- **Task item**:
Write out every entry exactly as given, but omit the pictures.

- **Raw data**:
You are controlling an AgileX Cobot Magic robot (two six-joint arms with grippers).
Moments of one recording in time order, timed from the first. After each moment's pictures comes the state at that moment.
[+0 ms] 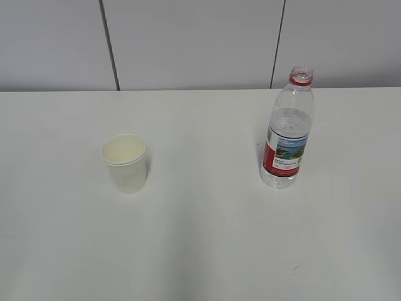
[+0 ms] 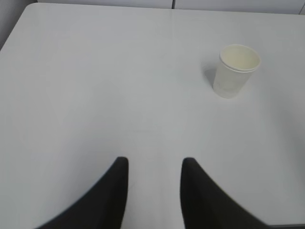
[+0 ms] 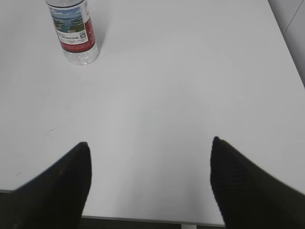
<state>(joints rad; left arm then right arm) -0.02 0.00 -0.53 0.01 1.11 -0.11 0.02 -0.02 -0.50 -0.07 1.15 -0.05</state>
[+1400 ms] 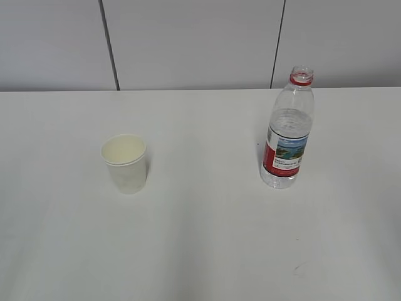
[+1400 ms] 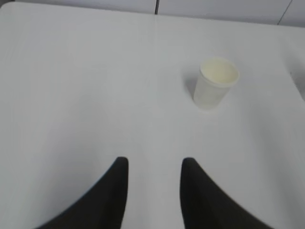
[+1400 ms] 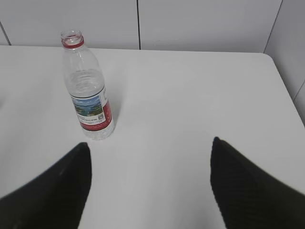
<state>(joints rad) -0.02 0.09 -0.55 -0.07 1.04 -0.11 0.02 0.31 -0.61 -0.02 0.79 -0.03</state>
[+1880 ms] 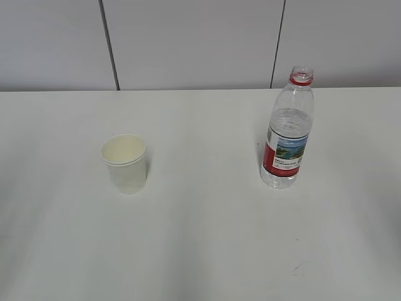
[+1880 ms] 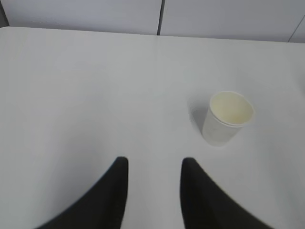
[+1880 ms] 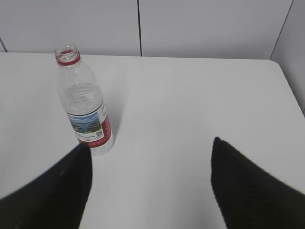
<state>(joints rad) -0.02 0.49 -0.56 -0.10 0.65 -0.03 0.02 0.47 -0.61 -0.02 0.63 -0.03</state>
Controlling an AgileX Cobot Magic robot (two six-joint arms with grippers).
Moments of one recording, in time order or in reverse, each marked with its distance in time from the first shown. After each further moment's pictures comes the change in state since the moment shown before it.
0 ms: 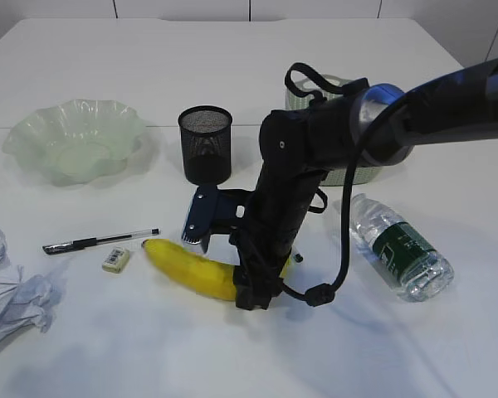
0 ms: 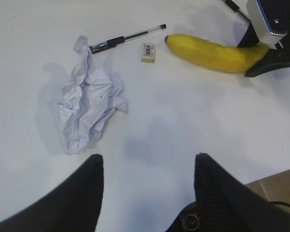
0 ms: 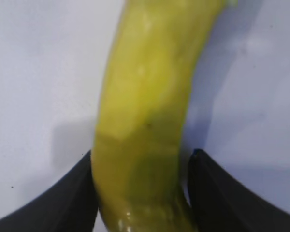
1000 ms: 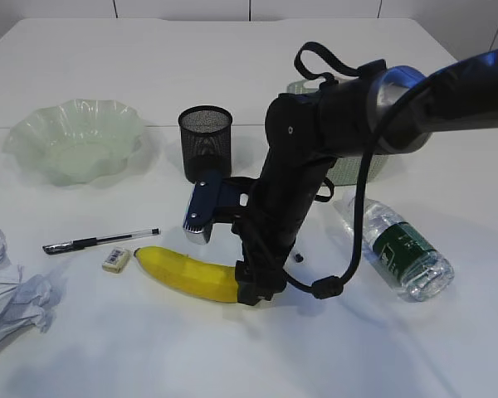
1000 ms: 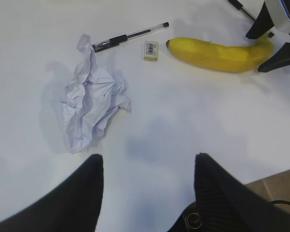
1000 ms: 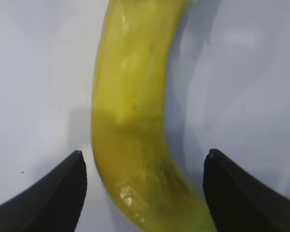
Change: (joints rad) left arm 0.000 0.000 0.000 0.011 0.002 -0.002; right arm 0.000 -0.056 0.020 -0.009 0.009 0.008
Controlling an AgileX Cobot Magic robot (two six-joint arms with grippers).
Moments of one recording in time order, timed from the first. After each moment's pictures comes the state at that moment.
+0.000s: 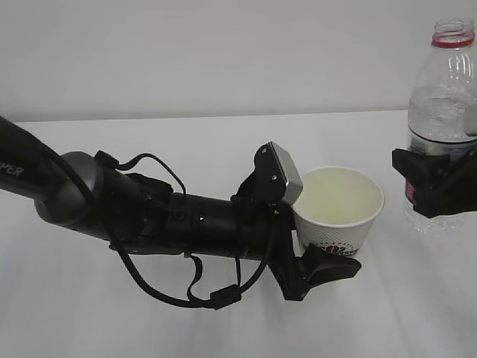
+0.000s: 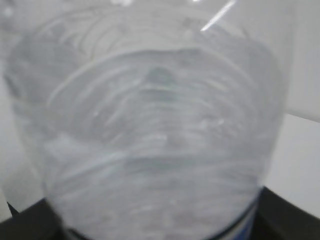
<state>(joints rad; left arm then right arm) -0.74 2.15 -1.08 0.98 -0.85 -0.60 0.13 1.30 -0.39 -0.33 -0.55 0.06</state>
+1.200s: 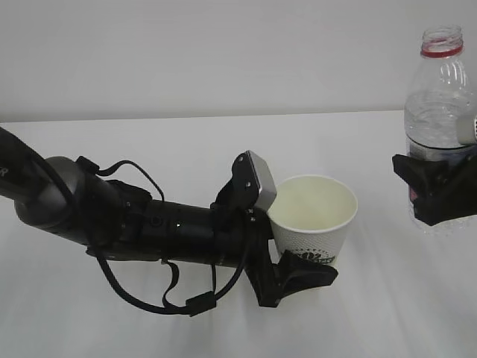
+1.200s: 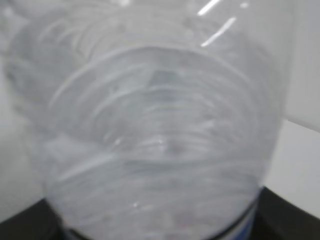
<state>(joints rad) -0.68 2.15 -1.01 1.02 -0.92 -0.60 0.13 1.30 -0.39 -0.33 -0.53 -0.02</state>
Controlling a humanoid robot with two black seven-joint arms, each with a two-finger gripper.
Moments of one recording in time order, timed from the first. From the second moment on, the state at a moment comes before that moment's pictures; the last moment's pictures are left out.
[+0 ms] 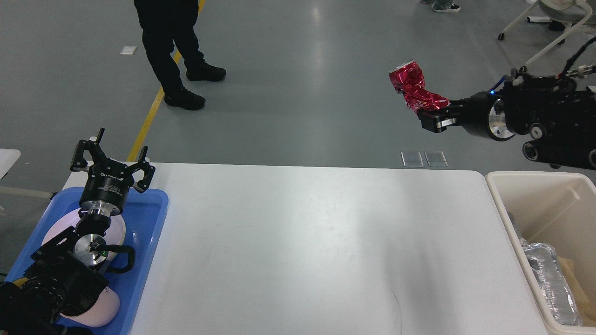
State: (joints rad) left arm -0.71 0.17 -0.83 -0.10 -0.15 -0.76 -0.46; right arm 1.86 -0.59 -1.05 1.27 -0.82 -0.17 0.09
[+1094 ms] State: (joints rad) left arm -0.71 0.17 -0.83 -0.10 -0.15 -0.77 -0.46; right arm 0.79 -0.60 -0.93 0.39 -0.06 -0.19 0.08
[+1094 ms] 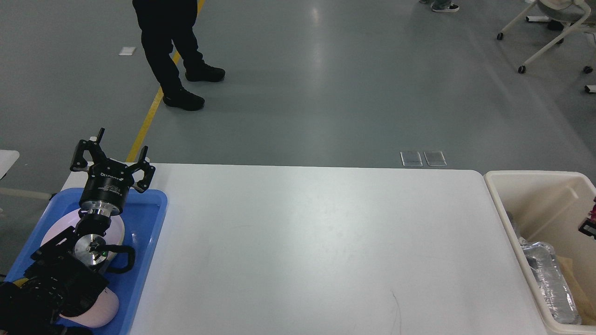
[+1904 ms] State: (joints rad) left arm -0.71 0.17 -0.83 -0.10 -0.15 -0.77 -0.46; right arm 0.86 -0.45 -0.06 0.34 -0.06 -0.19 0.09
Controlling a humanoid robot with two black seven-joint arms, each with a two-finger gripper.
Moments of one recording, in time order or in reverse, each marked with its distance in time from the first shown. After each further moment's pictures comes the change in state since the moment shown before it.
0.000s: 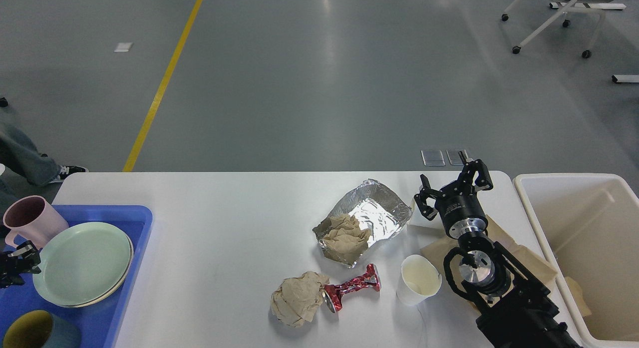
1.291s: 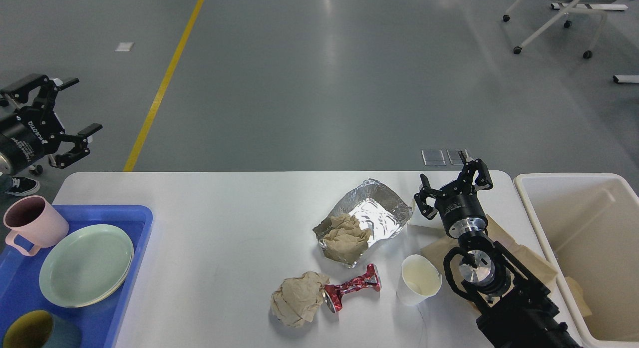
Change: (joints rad) left arm 0.242 0.015 -1.540 -0.086 -0.009 -0.229 -0.016; right arm 0.000 0.000 0.000 0.000 0.000 0.000 0.000
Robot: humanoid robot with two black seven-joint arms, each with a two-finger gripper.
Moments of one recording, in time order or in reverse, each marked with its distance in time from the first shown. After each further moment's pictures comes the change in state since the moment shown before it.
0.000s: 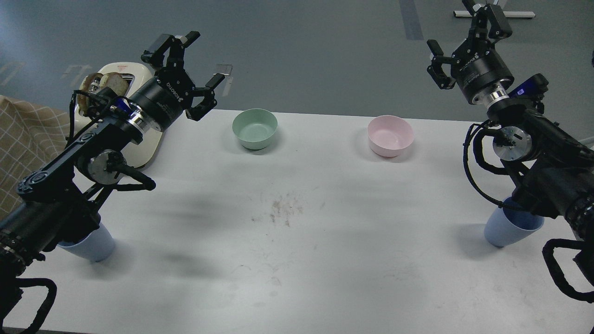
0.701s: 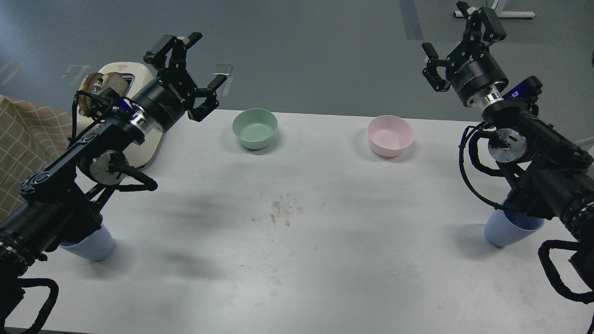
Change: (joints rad) left arm 0.000 -0.006 0.002 0.000 0.000 0.000 0.001; right arm -0.005 0.013 0.000 -0.003 -0.003 0.000 0.000
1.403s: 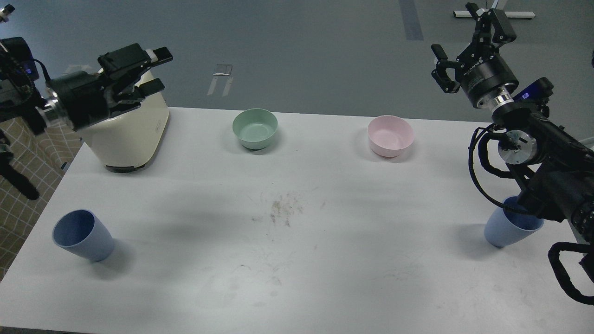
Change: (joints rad) left arm 0.081 0.556 0.019 -0.386 0.618 0.000 -0.022; right arm -0.013 -0.038 0.000 0.014 -0.005 0.000 0.000
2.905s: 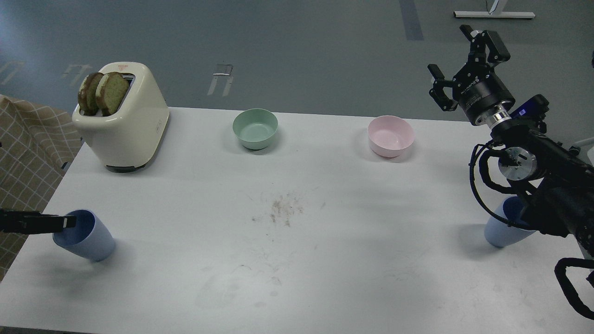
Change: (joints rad) left arm 0.180 0.364 0.386 0.057 0.581 0.078 -0.186; right arm -0.067 -0.034 -0.012 0.064 -0.012 0.000 0.000
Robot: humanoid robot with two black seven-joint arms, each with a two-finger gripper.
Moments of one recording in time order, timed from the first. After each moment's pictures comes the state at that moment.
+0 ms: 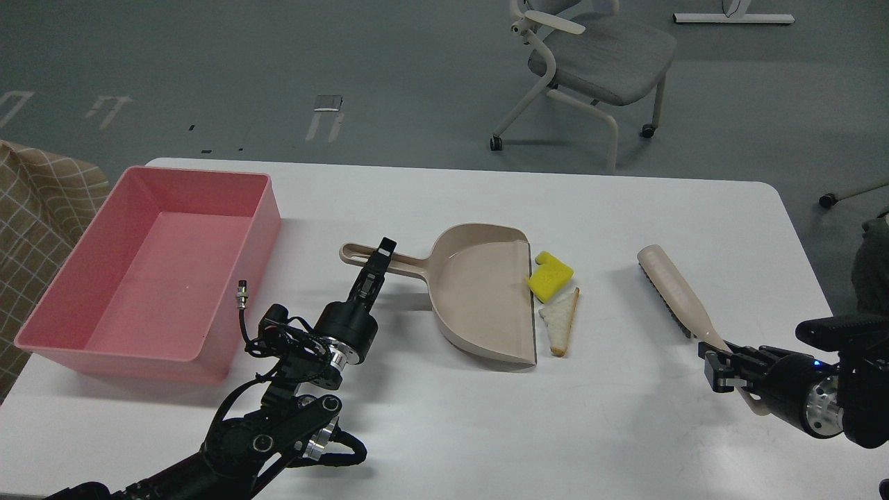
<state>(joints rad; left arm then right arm) -0.32 0.07 -0.63 -0.96 1.05 0.49 -0.49 -0.09 -0.68 1.21 1.67 -2.13 0.49 -0.04</state>
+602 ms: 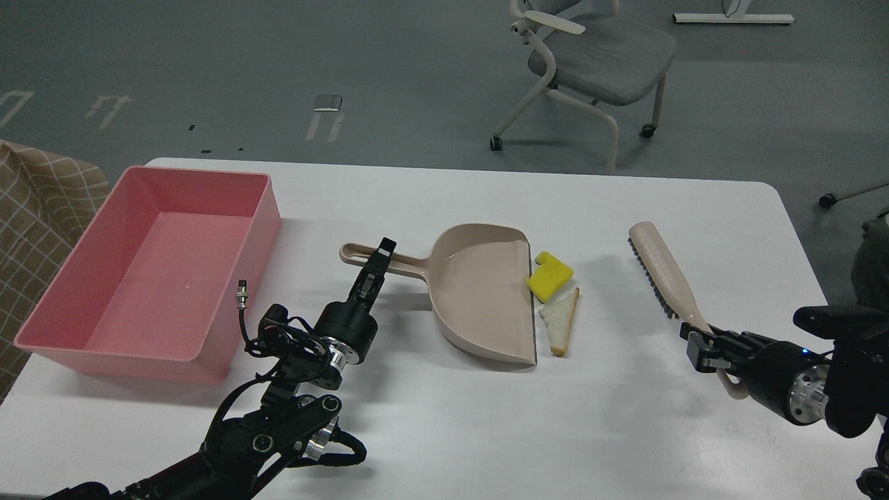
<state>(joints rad) -0.32 0.07 -0.63 -0.96 1.05 0.49 -0.49 -0.09 -0.55 1.28 1.70 -2.09 0.49 -0.05</state>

- **Response**:
You are controlling an AgileX Cobot Magic robot (two six-joint arms with grippers).
Moments of one recording in time order, timed from the first. After each moment's pictures comes the state at that moment.
[+0 ms] 
[+0 ms] 
[+0 ms] 
<state>(joints rad; left arm then right arm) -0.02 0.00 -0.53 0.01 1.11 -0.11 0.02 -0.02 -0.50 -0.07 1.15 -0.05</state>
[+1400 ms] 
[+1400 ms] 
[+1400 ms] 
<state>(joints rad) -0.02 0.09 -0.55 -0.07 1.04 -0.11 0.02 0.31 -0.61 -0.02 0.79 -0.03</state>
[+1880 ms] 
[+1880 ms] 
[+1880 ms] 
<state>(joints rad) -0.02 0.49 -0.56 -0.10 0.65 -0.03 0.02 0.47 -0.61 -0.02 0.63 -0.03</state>
Controlling an AgileX Cobot Magic robot (two six-joint arms with grippers).
Moments of one recording, in time order or in reverse, each marked with its distance in time from the first shown. After each further moment's pictures comes the change in state since the moment shown before it.
0 ms: 
0 ms: 
0 ms: 
1000 ms: 
1000 ms: 
1000 ms: 
Change: (joints rad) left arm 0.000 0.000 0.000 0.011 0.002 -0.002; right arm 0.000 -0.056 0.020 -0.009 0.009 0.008
Controlling an AgileX Cobot Magic robot (two six-joint arms with grippers).
Moments of one recording in time order, timed from the first. After each moment's pictures comes the state at that moment.
+0.000s: 
+0.000s: 
<state>(joints rad; left arm then right arm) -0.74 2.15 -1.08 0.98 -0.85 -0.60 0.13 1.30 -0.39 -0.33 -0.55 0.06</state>
+1.200s: 
+1.200s: 
<state>(joints rad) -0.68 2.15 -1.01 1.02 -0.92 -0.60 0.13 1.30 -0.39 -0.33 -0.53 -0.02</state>
Controlling a humanoid robot with two black seven-joint arms, each with a two-finger gripper.
Moments of one recording in time order, timed from the first. From the second moment on, the state at a moment comes before that moment's pictures; the last moment's pictures are left out.
[+0 ms] 
State: (joints rad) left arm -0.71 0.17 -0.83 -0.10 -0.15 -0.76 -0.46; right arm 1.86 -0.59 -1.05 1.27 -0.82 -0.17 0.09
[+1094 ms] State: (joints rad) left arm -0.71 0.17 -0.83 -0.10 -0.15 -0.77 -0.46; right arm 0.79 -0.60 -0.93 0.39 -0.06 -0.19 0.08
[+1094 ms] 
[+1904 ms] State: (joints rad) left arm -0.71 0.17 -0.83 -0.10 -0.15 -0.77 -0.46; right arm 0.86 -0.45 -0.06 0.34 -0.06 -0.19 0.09
Controlling a humanoid robot with two black seven-joint arms, each with a two-finger gripper.
Moments of one recording, in time order or in reverse, each marked with its distance in time from the first shown. After each further moment's pictures comes the change in state since the moment shown before it.
0.000s: 
1.291s: 
Change: (joints rad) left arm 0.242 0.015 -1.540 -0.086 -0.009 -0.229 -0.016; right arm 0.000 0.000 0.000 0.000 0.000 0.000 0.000
Robot: humanoid robot with two black seven-joint arms, each with a two-finger gripper.
Moments of one recording, in time order or in reverse, each marked with its distance in time from the first shown. After each further moment's pictures comes the change in state since the moment shown before it.
0.000s: 
0.701s: 
Change: (joints rad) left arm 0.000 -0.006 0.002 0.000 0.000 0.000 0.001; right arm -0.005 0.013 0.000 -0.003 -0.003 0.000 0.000
1.403s: 
Change: (joints rad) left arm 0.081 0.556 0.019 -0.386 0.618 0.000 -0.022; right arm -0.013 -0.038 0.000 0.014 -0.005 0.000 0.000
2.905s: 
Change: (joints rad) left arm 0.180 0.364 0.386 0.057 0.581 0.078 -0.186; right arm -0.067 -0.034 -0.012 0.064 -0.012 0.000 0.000
Robot: humanoid robot with two black seven-joint arms, each with a two-finger gripper.
Moments of one recording in time order, timed from the first. After each moment's pictures comes the state at that moment.
+0 ms: 
<state>(joints rad; left arm then right arm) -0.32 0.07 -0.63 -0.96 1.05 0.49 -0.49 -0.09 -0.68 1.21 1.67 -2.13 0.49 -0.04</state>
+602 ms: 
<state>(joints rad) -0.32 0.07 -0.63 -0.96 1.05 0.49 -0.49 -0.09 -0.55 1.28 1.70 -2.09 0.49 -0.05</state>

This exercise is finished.